> What the task asks: Transcribe all data verbatim. Skip the pictures.

> Source data:
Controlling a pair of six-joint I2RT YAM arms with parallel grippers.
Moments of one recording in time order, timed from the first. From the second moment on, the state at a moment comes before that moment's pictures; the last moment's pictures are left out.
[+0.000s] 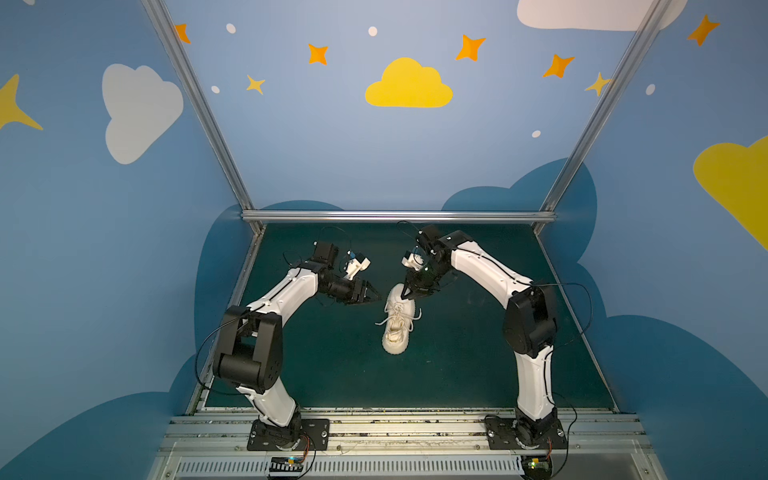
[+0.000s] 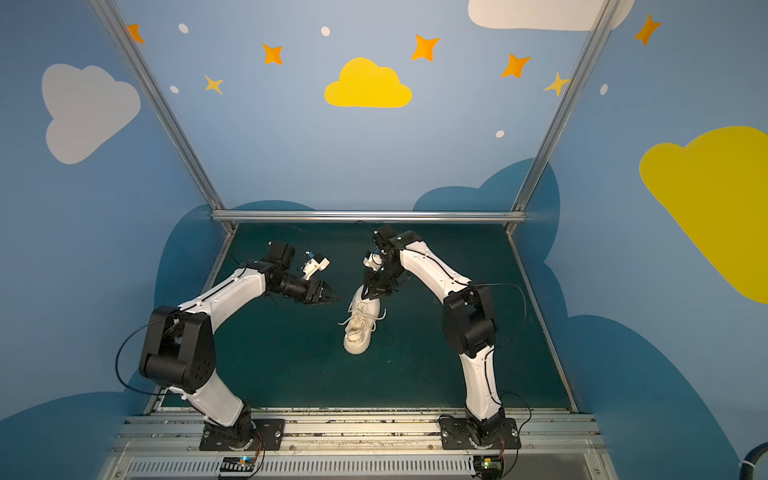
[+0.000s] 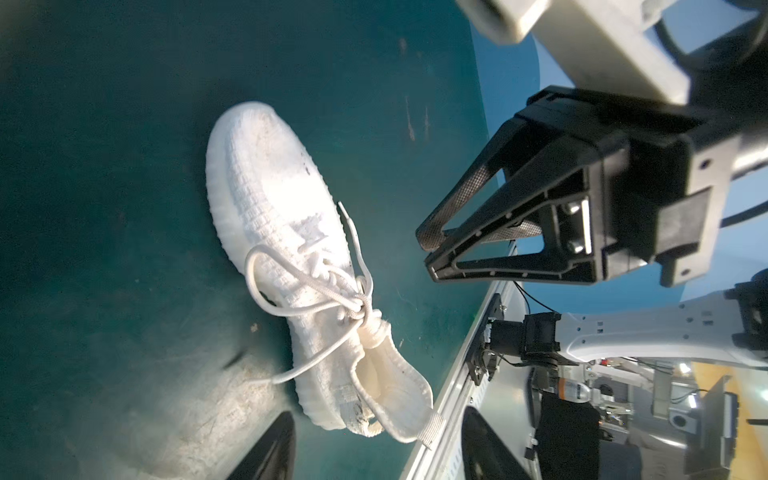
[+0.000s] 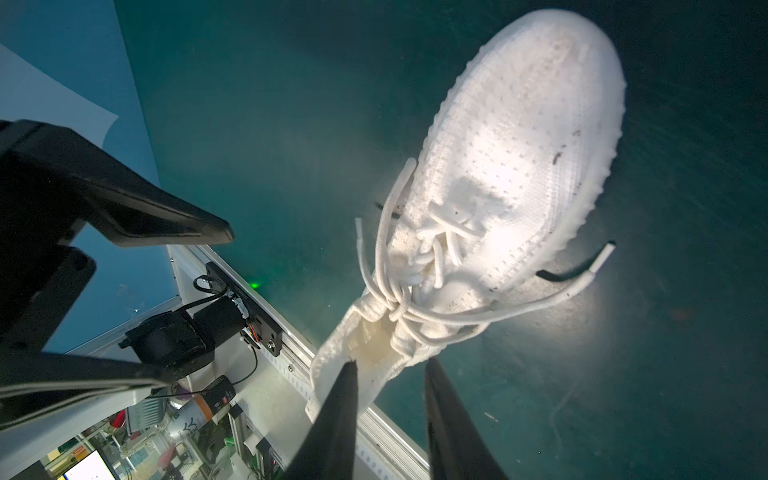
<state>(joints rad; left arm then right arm) -0.21 1.69 1.24 -0.77 0.89 0.02 0.59 2.06 1.85 -1.15 -0.56 0.31</state>
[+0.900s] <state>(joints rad) -0.32 2.00 1.59 -1.02 0.76 1.10 0.47 1.73 1.43 -1.16 -0.48 0.26</state>
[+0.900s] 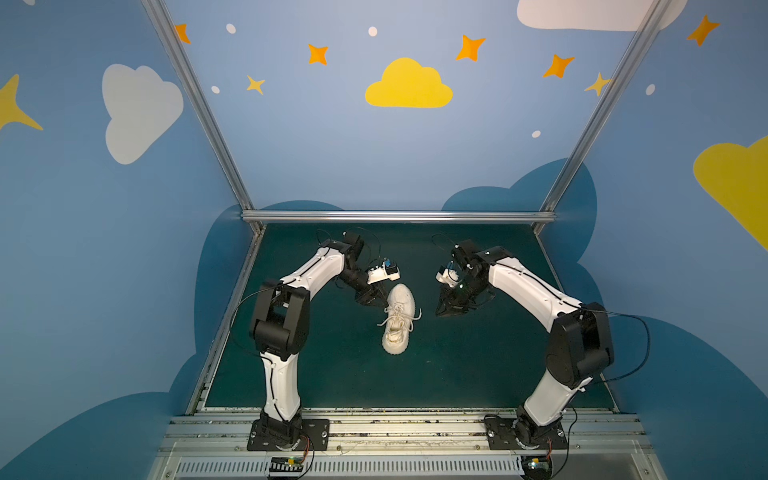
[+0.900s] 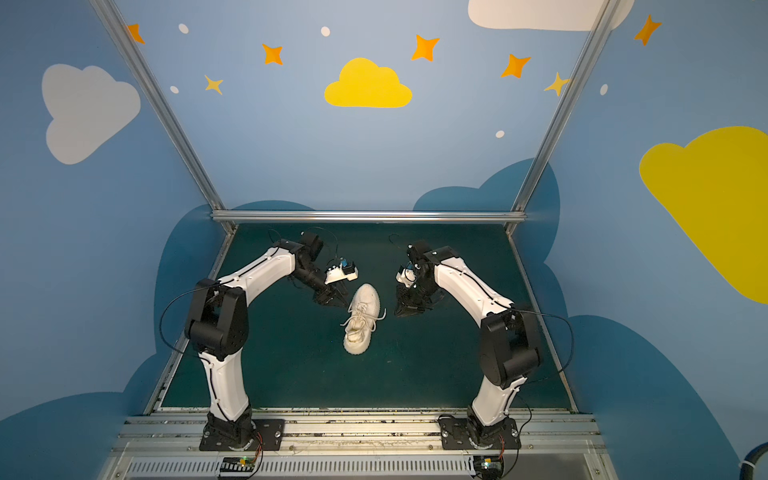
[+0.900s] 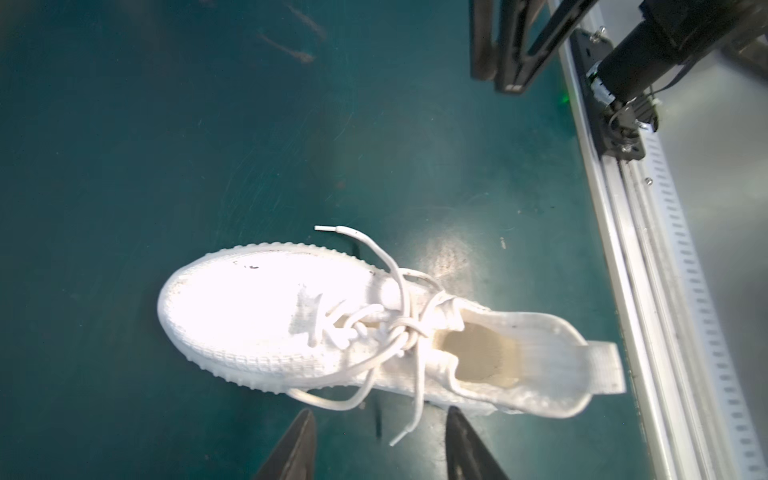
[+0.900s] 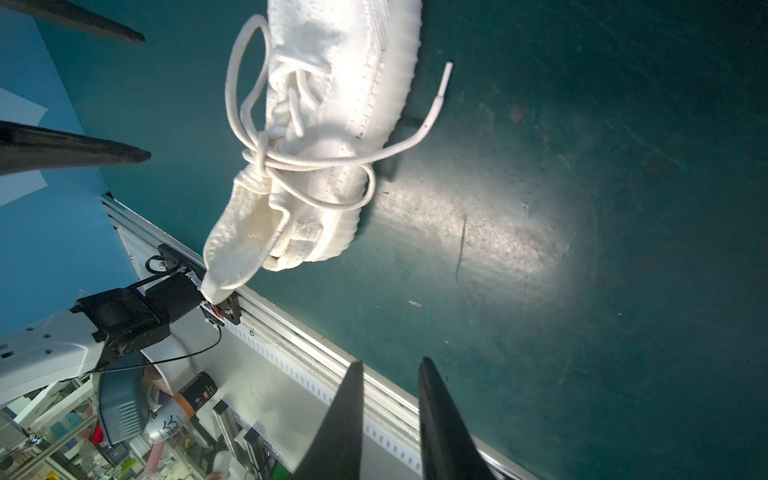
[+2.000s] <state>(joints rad) -0.42 2.10 1.61 -1.01 0.66 1.30 0.46 1.72 1.41 -1.17 -0.47 0.23</state>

> Expected answer:
Controlling a pair of six-joint I2RT YAM arms with parallel grippers.
Moments of one recording in time order, timed from the first. From the second moment on, the state at a moment comes before that moment's pictures; the last moment's pictures are left out.
[+0.000s] 
[+0.000s] 
[+0.000s] 
[+0.000s] 
<state>(joints rad; left arm then right arm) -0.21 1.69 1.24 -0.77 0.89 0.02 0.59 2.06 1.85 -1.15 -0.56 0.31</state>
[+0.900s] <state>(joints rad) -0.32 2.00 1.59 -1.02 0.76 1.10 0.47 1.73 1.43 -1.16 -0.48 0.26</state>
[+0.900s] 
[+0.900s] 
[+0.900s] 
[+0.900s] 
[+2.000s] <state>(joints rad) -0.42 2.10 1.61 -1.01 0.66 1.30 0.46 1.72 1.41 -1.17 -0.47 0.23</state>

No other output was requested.